Take the records below from their first line through the line holding "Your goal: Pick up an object", and set each of those lines down exactly, without pictures.

BEGIN The data

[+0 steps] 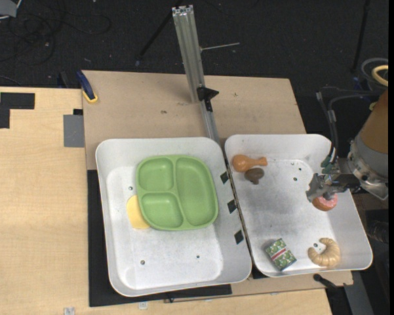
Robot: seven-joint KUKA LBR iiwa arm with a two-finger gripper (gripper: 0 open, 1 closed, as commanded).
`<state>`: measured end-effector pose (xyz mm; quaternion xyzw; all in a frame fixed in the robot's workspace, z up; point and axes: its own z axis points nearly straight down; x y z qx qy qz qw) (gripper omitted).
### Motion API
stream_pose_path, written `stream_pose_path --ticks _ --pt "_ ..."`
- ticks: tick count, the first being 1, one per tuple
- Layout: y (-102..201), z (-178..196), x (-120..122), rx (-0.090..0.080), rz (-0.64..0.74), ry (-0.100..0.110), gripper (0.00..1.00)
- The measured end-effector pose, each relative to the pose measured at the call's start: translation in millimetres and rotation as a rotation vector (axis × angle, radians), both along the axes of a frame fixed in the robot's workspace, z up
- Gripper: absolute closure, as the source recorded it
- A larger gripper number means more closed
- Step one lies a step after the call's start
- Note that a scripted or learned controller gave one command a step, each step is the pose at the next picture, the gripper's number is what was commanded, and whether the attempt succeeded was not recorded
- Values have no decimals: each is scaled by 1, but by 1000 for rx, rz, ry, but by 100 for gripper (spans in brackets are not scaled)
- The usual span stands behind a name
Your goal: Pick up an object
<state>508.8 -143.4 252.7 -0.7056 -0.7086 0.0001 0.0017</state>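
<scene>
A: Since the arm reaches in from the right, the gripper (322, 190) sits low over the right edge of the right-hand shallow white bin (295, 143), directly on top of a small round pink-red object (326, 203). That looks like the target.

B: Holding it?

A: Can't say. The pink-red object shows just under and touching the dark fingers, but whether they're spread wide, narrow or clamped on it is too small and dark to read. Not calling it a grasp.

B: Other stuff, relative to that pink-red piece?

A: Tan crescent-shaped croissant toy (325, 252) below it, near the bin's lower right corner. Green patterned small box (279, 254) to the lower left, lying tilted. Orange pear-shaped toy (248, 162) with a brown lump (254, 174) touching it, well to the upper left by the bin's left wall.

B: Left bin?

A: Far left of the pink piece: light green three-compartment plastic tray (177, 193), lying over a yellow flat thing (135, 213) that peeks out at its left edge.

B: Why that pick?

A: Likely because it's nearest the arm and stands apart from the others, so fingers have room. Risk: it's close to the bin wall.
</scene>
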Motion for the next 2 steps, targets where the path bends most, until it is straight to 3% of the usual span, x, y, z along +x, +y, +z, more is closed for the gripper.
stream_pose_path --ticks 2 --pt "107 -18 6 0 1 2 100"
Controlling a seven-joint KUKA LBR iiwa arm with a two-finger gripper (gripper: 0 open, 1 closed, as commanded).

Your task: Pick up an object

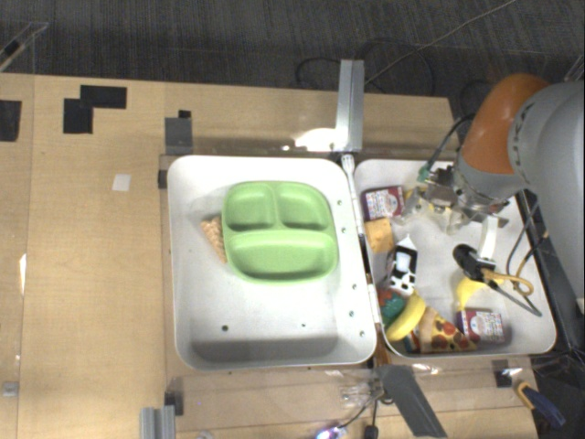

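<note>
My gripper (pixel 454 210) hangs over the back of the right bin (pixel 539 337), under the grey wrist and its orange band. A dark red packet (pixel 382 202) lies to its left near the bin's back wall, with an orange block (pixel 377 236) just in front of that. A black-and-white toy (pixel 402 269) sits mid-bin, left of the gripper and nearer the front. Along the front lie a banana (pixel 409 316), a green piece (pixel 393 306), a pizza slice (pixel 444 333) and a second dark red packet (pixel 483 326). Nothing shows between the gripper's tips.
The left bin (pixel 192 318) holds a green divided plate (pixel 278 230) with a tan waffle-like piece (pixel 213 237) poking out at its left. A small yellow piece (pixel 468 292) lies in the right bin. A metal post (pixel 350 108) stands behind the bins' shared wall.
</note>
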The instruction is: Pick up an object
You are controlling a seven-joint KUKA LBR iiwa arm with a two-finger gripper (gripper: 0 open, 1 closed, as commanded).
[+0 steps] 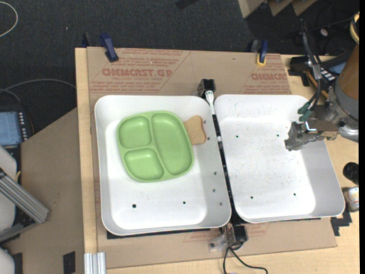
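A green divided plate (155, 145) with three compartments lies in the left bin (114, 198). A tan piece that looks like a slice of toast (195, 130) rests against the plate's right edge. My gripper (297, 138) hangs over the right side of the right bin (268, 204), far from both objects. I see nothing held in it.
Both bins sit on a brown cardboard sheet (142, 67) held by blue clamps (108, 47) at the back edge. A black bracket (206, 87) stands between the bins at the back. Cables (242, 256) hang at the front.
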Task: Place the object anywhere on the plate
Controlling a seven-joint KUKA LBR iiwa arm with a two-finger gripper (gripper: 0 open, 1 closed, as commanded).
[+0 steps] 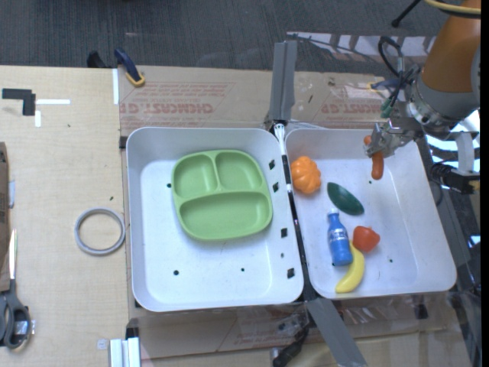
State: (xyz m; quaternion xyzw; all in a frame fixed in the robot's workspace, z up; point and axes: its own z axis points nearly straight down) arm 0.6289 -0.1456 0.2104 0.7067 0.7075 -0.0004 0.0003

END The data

Result of the task →
[+0 steps] 
Robot: seven-joint KUKA LBR iiwa arm with a two-finger gripper (gripper: 0 open, 1 closed, as commanded).
`<state>`: measured end-effector pose (xyz mm; quaternion xyzw; all in a frame fixed in the robot's workspace, z up; point and axes: its own z axis points nearly straight down; x y z qx qy qz qw) (gripper omitted).
### Motion API
stream_pose_path, written `stream_pose_path --ticks _ --pt "_ ..."`
- ticks: tick count, the first being 1, one per tuple
- Layout: y (-102..201), z (-178..196), x (-120..122), rx (-0.090..0.080), rz (-0.64..0.74), ry (-0.100..0.110), gripper (0.00..1.00)
- The measured end-effector pose, each relative to the pose measured at the call's start: translation in millimetres and rotation as a rotation vector (axis × angle, radians), both along the axes of a frame fixed in the robot's workspace, z up
- Gripper: absolute closure, as the source recorded it
- A larger gripper number means more closed
- Step one lies a step after the call's start
- Note that a scripted or learned controller gave one command a step, each step is the pose at the next picture, the gripper's number is what was commanded, and whether the attempt succeeded was not recorded
- Values have no decimals: each is scaled by 1, but by 1000 for rx, rz, ry, but by 100 for gripper (spans in brackets are not scaled)
- The usual span stands behind a name
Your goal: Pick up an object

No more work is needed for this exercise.